I guy I work with built a decent pond last year. I referred him the SWCD as well. He got ideas from them and they also sold him fish for stocking his pond. Also check this site out by the Ohio Div. of Wildlife. It is there pond management site. 
http://www.ohiodnr.com/wildlife/fishing/pond/default.htm


----------



## jkeeney20 (Mar 21, 2006)

I had tried the lower part of my land, but said it was to low...they said the water would fluctuate with the river, which is across the road. I was wanting to try and build it on the higher part of my land. I have dug about 5-7ft down in a few areas and hit clay, but some areas about 20ft away is just regular soil. Should I just have someone come in and tell me the best bet or what ever. I just like to have something about 10-15ft at most to keep some bass and bluegill in, maybe a few small channel cats. If it doesn't hold water, can't you bring in clay from other areas. Thanks agian!


----------



## matt (Nov 27, 2005)

HEY KEENEY
how big is your small pond gonna be
i've dug many from 10 bi 20 to 20 bi 40 that fit into peoples smaller yards and they've always held fish well
gills bass and crappies and cats


----------



## jkeeney20 (Mar 21, 2006)

I only have a few spots that it could go unless I cut a few trees out of the way or what not. The place I would like to have it build would let it be about 30ft by 20ft or close to that, just want it to be about 10ft deep or so and hold bluegill, bass, and maybe some small catfish. Nothing spectacular! Not sure what to do really with the area....not sure what would be the best location...and not sure what it would even cost? Like to have someone come in and just look and see what they think.


----------



## JIG (Nov 2, 2004)

Maybe if we could see some pics. Might be easier than goin blind. You can move clay but takes a heavier machine. As far as the clay to top soil,Might have to go too higher ground. Most top soil lays towards the creek bed. If you got clay towards higher ground Id say your in good shape. Permit pending. Also seem small ponds with cats and bass. They ate all the small gills.


----------



## Kyfisherman1 (Mar 22, 2007)

30ft by 20ft won't hold many fish at all, a good dozer man could knock that out in a few hours.


----------



## jkeeney20 (Mar 21, 2006)

I could make it larger, but I would have to move a few trees. If I cut down a few trees and the dozer pulled them out. Would the pond be okay in that area. If thats the case I could build one that was at least 50ft by 60ft or larger. if it was clay that is. I'll get some pics and see what you guys think. Thanks agian!


----------



## Kyfisherman1 (Mar 22, 2007)

don't worry about the trees, remove em........ if its clay your okay, we have a goldfish pond for bait that is 30' circle, no way it could hold many real fish


----------



## Got One (May 26, 2006)

Here's some pics of the small pond we put in. It's about 50x30 and 11 ft deep in the center. We hit alot of clay so it sealed great.Also found 4 small springs while digging which filled it just fine in about a week and a half. I am on a self sufficent stocking program which consists of 35 bass (5 inch),40 adult gills,20 big hybrid gills, and about 25,000 fathead minnows. Last spring is when I started stocking and the fish are growing very fast. I also installed a aeriation system which runs 12 a day to keep the water turned over for bottom oxygen. A small wobl compressor and a good diffuser is very inexpensive to run with great results. Good Luck!!!


----------



## BottomBouncer (Jan 20, 2005)

A lady my mom works with had a 3/4 acre pond put in for around $3,000. Not bad I think....


----------



## jkeeney20 (Mar 21, 2006)

Been a while, been looking at some ponds to get ideas....here is 2 spots that could be used to build a pond...bigger the better...the first pic is where I want it, but don't know if its a good location...let me know what you guys think..Thanks agian!


----------



## CoolWater (Apr 11, 2004)

Good luck on your pond endevaor, looks like plenty of room for it.

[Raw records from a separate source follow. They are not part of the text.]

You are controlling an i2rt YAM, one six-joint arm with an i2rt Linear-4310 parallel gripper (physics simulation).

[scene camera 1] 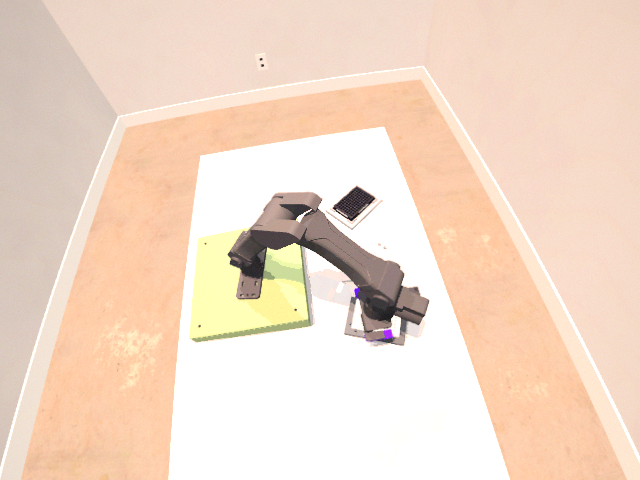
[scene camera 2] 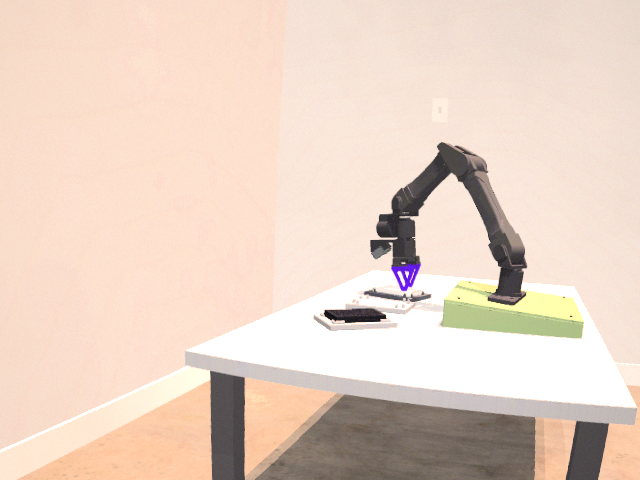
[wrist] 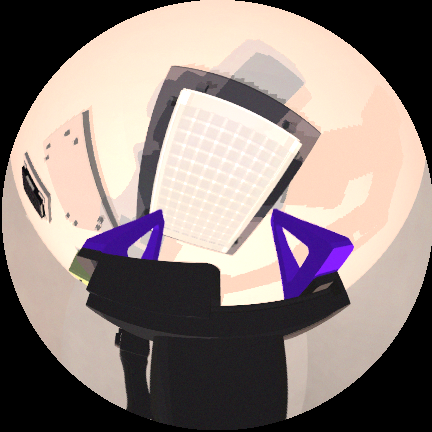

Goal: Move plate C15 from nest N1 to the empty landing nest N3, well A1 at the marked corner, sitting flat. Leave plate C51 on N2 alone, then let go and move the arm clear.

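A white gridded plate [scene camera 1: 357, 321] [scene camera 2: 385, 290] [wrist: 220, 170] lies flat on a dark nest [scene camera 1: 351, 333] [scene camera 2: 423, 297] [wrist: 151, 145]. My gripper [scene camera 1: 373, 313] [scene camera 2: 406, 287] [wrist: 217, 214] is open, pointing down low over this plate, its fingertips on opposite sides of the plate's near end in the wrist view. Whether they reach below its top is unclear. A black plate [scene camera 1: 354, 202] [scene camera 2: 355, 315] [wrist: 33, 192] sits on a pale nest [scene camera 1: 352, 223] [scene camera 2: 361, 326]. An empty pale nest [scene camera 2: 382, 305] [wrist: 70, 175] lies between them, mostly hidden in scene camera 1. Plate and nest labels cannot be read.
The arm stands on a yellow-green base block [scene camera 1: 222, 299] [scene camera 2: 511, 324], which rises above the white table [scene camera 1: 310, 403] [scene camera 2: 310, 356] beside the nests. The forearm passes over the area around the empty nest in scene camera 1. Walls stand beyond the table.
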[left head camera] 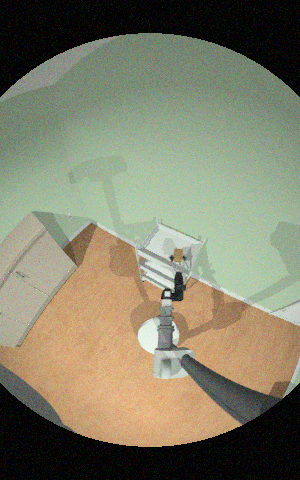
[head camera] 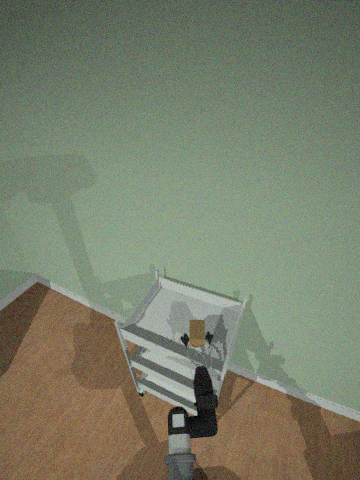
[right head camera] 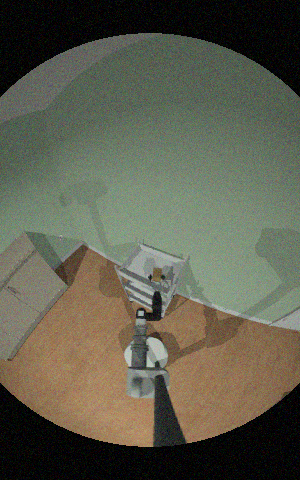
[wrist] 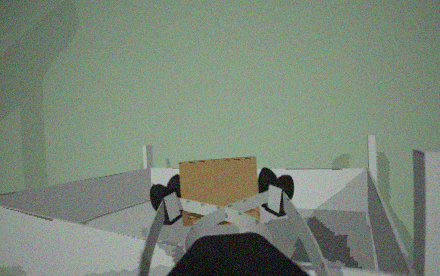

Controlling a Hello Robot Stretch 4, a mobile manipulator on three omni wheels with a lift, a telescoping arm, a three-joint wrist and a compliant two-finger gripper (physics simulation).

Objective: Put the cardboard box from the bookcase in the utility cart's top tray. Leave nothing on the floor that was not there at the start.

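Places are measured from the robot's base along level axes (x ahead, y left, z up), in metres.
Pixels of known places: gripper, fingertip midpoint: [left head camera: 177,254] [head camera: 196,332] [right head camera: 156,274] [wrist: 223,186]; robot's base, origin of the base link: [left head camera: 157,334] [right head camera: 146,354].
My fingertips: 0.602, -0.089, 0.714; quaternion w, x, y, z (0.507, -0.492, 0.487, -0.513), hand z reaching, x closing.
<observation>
For each thing: its middle in the pictures, then the offset to it from my fingertips, as dx, dy, dz. "spot": a spot on its surface instead.
- cardboard box, body centre: [wrist: 224,185] [head camera: 197,333] [right head camera: 156,274] [left head camera: 177,254] -0.004, -0.001, +0.002
- white utility cart, surface spot: [head camera: 167,341] spot: +0.015, +0.118, -0.079
The cardboard box [head camera: 197,329] [left head camera: 178,254] [right head camera: 157,273] [wrist: 218,182] is upright between the two fingertips of my gripper [head camera: 197,339] [left head camera: 178,258] [right head camera: 157,277] [wrist: 223,186], which is shut on it. The box is low inside the outline of the top tray [head camera: 200,291] [wrist: 100,195] of the white utility cart [head camera: 167,341] [left head camera: 155,258] [right head camera: 134,278], towards its right side. In the wrist view the tray's back wall shows behind the box. Whether the box's underside touches the tray floor cannot be told. The bookcase cannot be made out.
The cart stands against the green wall [head camera: 190,150], with two lower shelves below the top tray. Corner posts stick up above the tray; one post [wrist: 371,152] is at the back right. A beige cabinet [left head camera: 30,280] [right head camera: 30,295] stands at the left. A white round thing [left head camera: 147,336] lies beneath my arm.
</observation>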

Just make sure you go through the appropriate 'legal' channels to do it. I have friends that built a house in Oak Harbor and put in a pond on their property... only to find out they were on or disrupted some yada yada old flood plain / drainage plain... don't know all the details but I know they have been in court since they built it.


----------



## Orlando (Apr 12, 2004)

Buliding a pond is alot more than just digging a hole. Thats why you see alot of ponds that dry up in the dry season, they leak. Make sure you hire someone who actually is a expert in pond building. A pond can be made to work just about anywhere even in bad soil as long as they bring in clay and run a sheeps foot over it and you have enough run off in it to fill with water. Good luck


----------



## bumblebee (Mar 14, 2007)

We owned some dirt rigs when I was in high school and we would built ponds and levy's in the off season. Not sure if you have any landgraders in the area or a farmer with 8-12 yard buckets but I would at least check it out. We could build a pond for about half what a dozer would cost. The only issue may be the limited space and type of soil. Hope this helps.


----------